● Task statement: Return the lines from the start of the data through the line with "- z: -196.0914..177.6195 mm". Include both of those lines and no others.

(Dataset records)
*** Block opens ***

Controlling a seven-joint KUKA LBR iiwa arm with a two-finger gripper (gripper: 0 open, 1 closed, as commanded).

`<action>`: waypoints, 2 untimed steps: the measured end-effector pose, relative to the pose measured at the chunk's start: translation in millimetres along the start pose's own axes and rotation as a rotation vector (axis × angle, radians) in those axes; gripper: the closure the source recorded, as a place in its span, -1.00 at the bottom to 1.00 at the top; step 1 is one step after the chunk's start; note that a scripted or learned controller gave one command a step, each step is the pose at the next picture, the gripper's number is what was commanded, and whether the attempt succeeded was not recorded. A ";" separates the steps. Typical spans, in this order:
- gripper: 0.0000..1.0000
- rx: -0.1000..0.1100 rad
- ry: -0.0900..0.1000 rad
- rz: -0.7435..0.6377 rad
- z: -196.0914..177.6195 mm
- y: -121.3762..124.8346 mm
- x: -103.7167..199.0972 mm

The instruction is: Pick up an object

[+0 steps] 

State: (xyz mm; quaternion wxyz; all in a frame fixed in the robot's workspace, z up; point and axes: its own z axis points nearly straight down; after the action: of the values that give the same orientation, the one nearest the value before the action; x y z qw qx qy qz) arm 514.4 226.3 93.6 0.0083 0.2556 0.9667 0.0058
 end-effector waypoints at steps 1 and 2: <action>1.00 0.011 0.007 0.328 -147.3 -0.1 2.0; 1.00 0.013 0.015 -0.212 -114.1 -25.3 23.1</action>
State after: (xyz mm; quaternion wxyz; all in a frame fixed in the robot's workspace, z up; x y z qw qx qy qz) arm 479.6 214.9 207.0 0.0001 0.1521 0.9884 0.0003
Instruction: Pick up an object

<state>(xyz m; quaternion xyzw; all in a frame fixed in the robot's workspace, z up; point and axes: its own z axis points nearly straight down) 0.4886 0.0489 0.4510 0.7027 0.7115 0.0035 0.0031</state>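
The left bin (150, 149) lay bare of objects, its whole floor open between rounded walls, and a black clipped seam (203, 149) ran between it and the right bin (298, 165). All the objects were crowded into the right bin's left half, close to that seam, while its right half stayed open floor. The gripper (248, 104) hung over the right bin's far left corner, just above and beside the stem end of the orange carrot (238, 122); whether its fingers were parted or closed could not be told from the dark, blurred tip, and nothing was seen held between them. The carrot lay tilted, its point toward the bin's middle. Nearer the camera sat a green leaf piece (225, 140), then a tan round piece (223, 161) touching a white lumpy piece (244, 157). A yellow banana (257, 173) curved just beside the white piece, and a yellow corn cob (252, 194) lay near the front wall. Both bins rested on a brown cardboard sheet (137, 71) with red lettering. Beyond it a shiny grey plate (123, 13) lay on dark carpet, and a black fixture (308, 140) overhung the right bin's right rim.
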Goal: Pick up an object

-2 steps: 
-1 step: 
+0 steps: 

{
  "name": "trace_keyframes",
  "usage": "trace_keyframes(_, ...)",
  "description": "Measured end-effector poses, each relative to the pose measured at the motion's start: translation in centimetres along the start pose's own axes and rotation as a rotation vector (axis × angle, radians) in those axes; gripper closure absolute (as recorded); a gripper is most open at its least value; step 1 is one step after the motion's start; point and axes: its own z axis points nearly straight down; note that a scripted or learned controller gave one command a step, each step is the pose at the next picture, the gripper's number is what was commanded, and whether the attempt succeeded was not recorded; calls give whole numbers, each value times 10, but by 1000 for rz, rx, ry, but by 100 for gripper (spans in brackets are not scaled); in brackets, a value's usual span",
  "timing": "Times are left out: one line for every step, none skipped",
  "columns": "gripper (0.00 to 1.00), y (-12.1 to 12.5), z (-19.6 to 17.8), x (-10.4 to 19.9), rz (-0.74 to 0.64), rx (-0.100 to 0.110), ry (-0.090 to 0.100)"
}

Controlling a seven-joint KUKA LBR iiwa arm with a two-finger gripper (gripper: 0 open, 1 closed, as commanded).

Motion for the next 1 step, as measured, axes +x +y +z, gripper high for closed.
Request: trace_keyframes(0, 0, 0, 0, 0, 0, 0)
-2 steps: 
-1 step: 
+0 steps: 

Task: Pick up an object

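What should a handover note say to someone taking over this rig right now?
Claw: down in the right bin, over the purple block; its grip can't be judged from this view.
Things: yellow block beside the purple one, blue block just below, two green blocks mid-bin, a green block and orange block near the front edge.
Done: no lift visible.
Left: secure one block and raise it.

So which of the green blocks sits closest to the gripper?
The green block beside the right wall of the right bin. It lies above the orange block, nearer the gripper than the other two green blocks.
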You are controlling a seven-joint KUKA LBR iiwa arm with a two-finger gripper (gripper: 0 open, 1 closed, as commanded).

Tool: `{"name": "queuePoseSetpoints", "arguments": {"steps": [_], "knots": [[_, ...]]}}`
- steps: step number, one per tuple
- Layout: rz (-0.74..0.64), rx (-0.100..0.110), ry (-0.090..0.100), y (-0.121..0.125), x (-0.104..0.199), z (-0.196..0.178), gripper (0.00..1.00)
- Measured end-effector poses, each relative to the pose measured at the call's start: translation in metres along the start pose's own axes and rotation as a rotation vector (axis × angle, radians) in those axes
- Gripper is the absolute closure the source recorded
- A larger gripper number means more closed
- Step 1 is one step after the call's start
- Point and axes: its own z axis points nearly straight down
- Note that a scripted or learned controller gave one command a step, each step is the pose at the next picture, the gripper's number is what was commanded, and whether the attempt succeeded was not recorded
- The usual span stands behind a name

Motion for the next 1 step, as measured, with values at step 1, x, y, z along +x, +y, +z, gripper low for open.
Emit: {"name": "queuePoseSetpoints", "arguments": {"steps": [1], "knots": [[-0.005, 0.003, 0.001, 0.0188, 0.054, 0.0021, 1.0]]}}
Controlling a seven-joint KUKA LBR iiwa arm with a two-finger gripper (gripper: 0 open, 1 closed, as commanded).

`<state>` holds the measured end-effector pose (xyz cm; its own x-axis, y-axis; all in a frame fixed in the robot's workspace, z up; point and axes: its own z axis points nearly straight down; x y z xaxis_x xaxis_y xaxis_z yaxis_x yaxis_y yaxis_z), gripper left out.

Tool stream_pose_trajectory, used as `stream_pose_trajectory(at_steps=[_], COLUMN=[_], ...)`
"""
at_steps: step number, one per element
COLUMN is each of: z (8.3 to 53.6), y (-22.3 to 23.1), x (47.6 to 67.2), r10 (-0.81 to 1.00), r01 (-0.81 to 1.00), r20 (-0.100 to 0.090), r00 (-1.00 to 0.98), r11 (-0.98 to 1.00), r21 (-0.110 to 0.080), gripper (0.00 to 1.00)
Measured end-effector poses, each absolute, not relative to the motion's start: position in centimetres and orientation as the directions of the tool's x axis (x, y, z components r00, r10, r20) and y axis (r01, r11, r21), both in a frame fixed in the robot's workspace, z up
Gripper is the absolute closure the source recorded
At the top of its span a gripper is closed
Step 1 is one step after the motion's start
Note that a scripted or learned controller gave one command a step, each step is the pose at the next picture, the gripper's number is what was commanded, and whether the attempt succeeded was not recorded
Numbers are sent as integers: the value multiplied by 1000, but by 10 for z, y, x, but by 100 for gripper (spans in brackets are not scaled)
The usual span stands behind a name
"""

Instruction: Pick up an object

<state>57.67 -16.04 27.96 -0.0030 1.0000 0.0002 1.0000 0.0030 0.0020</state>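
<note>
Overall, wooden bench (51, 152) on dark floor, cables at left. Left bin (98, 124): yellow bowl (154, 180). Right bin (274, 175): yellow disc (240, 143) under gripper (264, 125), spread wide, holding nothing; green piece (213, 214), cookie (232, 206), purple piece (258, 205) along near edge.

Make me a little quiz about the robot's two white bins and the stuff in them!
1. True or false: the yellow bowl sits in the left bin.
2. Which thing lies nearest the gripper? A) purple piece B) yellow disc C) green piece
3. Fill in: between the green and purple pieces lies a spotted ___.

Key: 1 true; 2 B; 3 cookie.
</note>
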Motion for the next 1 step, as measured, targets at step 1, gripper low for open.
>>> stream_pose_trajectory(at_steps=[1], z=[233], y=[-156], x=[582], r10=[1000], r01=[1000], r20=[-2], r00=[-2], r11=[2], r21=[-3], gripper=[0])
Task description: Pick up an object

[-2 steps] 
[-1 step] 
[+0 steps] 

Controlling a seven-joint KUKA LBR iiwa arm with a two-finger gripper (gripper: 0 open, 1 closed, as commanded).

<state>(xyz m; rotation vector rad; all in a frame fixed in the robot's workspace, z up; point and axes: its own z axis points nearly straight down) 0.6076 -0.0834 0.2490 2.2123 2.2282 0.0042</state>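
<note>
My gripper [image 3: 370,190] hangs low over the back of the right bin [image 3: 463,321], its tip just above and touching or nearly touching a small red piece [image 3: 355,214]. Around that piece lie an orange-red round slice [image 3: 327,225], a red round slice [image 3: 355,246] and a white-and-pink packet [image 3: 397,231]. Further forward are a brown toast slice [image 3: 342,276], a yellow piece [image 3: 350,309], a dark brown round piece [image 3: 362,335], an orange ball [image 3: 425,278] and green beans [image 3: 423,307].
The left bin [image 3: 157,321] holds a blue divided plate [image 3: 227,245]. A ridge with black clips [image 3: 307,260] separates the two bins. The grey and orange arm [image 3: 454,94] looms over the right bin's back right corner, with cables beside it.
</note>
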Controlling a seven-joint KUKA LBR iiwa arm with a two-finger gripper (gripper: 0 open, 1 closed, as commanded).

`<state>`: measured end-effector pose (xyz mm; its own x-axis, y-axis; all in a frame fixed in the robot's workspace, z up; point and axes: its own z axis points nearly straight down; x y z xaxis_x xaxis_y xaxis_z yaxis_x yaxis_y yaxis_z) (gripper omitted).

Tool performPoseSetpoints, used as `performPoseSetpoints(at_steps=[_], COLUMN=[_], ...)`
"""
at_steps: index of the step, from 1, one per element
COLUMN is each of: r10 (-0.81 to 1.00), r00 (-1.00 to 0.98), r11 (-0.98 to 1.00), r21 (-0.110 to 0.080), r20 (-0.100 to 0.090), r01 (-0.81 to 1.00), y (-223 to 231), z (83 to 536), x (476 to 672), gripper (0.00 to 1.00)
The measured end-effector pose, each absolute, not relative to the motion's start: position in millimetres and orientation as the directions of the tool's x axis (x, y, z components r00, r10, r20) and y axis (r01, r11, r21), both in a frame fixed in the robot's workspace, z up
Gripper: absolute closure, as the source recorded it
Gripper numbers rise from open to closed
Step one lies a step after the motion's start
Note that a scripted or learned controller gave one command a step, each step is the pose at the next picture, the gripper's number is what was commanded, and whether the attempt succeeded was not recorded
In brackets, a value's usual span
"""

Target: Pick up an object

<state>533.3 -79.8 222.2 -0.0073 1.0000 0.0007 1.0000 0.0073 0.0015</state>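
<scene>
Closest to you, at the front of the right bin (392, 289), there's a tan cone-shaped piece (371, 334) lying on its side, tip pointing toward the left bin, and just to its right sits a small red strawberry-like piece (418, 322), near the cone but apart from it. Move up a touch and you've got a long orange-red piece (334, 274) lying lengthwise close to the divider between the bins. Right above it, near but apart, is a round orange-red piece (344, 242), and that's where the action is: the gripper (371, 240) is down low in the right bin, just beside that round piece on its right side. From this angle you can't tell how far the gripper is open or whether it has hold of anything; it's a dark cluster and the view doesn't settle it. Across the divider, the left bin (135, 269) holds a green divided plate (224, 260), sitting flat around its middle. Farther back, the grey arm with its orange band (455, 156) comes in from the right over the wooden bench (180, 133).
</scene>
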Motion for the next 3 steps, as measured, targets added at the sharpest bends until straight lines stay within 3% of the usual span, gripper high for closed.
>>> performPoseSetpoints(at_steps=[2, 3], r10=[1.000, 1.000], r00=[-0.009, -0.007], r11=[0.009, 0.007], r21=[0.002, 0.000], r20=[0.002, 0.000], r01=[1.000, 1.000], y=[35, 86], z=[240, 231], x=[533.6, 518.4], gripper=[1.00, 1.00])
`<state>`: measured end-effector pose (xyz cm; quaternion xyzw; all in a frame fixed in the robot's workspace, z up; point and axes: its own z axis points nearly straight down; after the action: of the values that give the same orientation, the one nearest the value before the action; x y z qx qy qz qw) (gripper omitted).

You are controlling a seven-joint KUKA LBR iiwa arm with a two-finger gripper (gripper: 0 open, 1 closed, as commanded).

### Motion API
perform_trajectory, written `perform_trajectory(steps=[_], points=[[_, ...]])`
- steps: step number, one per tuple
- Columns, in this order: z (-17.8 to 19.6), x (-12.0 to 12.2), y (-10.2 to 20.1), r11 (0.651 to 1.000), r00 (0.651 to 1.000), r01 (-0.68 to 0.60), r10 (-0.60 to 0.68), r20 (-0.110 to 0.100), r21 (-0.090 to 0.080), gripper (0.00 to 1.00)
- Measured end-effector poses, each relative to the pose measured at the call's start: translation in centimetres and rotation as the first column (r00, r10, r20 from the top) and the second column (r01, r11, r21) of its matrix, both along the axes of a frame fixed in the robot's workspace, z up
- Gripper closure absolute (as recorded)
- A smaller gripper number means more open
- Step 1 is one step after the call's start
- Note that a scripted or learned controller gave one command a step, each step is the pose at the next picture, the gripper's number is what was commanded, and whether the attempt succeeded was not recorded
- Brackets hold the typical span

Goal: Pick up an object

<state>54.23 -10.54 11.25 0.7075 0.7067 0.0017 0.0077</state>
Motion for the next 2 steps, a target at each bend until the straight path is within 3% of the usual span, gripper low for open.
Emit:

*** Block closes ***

● Response to the task:
Controlling a seven-joint KUKA LBR iiwa arm with a two-finger gripper (gripper: 0 open, 1 closed, as commanded).

`<action>`: waypoints, 2 untimed steps: the measured end-effector pose, relative to the pose measured at the chunk's start: translation in millimetres along the start pose's own axes and rotation as a rotation vector (axis × angle, radians) in those axes; gripper: the closure the source recorded, as a place in its span, -1.00 at the bottom to 1.00 at the top; step 1 is one step after the chunk's start; note that a scripted or learned controller gave one command a step, each step is the pose at the next picture, the gripper's number is what was commanded, and whether the attempt succeeded was not recorded. A ";" separates the steps. Typical spans, in this order:
- gripper: 0.0000..1.0000
- rx: -0.1000..0.1100 rad
- ry: -0.0900..0.1000 rad
- rz: -0.7435..0.6377 rad
- z: -196.0914..177.6195 mm

No additional output will be given.